Repeat word for word the line with "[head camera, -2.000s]" and every line after it until the records below run out.

_ _ _ _ _

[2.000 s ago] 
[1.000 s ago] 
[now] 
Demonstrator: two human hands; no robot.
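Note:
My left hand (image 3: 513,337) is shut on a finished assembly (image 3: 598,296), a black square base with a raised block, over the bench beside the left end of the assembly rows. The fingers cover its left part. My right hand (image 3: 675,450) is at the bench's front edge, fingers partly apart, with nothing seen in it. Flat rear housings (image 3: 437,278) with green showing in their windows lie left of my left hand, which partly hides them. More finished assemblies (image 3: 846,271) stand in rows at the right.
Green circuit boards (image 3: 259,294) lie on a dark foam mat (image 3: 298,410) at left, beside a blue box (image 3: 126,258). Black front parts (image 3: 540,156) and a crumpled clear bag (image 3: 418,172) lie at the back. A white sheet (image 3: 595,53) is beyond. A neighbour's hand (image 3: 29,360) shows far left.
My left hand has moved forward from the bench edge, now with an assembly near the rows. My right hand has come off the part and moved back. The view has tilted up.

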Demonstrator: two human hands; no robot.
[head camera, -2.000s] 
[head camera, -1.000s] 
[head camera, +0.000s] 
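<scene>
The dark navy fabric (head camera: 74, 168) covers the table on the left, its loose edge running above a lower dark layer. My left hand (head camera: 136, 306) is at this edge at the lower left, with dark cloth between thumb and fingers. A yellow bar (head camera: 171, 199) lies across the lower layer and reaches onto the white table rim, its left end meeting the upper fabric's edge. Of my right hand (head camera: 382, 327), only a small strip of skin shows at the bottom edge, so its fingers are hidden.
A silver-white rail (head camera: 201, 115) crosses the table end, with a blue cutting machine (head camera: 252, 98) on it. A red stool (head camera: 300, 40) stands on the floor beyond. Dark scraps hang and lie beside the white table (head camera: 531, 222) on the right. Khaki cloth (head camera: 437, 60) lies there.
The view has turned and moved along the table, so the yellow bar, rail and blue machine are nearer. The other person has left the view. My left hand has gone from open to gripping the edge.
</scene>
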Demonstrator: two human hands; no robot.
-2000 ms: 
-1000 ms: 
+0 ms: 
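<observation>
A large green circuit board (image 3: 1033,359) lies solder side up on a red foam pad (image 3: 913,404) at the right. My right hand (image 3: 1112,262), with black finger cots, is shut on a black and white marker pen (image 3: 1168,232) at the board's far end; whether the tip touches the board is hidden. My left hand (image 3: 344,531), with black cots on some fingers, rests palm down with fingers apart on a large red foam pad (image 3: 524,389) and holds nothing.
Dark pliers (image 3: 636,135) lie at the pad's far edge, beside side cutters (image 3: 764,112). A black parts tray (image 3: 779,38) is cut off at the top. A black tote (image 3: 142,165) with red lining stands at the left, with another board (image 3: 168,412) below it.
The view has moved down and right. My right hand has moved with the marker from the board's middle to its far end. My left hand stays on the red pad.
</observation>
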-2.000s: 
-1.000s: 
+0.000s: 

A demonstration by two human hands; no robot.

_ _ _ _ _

# [ANSWER TO THE EXERCISE]
[head camera, -2.000s] 
[head camera, -1.000s] 
[head camera, +0.000s] 
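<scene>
The dark navy fabric (head camera: 74, 168) covers the table on the left, its loose edge running above a lower dark layer. My left hand (head camera: 136, 306) is at this edge at the lower left, with dark cloth between thumb and fingers. A yellow bar (head camera: 171, 199) lies across the lower layer and reaches onto the white table rim, its left end meeting the upper fabric's edge. Of my right hand (head camera: 382, 327), only a small strip of skin shows at the bottom edge, so its fingers are hidden.
A silver-white rail (head camera: 201, 115) crosses the table end, with a blue cutting machine (head camera: 252, 98) on it. A red stool (head camera: 300, 40) stands on the floor beyond. Dark scraps hang and lie beside the white table (head camera: 531, 222) on the right. Khaki cloth (head camera: 437, 60) lies there.
The view has turned and moved along the table, so the yellow bar, rail and blue machine are nearer. The other person has left the view. My left hand has gone from open to gripping the edge.
</scene>
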Demonstrator: two human hands; no robot.
-2000 ms: 
-1000 ms: 
+0 ms: 
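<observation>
A large green circuit board (image 3: 1033,359) lies solder side up on a red foam pad (image 3: 913,404) at the right. My right hand (image 3: 1112,262), with black finger cots, is shut on a black and white marker pen (image 3: 1168,232) at the board's far end; whether the tip touches the board is hidden. My left hand (image 3: 344,531), with black cots on some fingers, rests palm down with fingers apart on a large red foam pad (image 3: 524,389) and holds nothing.
Dark pliers (image 3: 636,135) lie at the pad's far edge, beside side cutters (image 3: 764,112). A black parts tray (image 3: 779,38) is cut off at the top. A black tote (image 3: 142,165) with red lining stands at the left, with another board (image 3: 168,412) below it.
The view has moved down and right. My right hand has moved with the marker from the board's middle to its far end. My left hand stays on the red pad.
</observation>
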-2.000s: 
-1.000s: 
+0.000s: 

A demonstration by two human hands; no robot.

Work on the exercise is finished.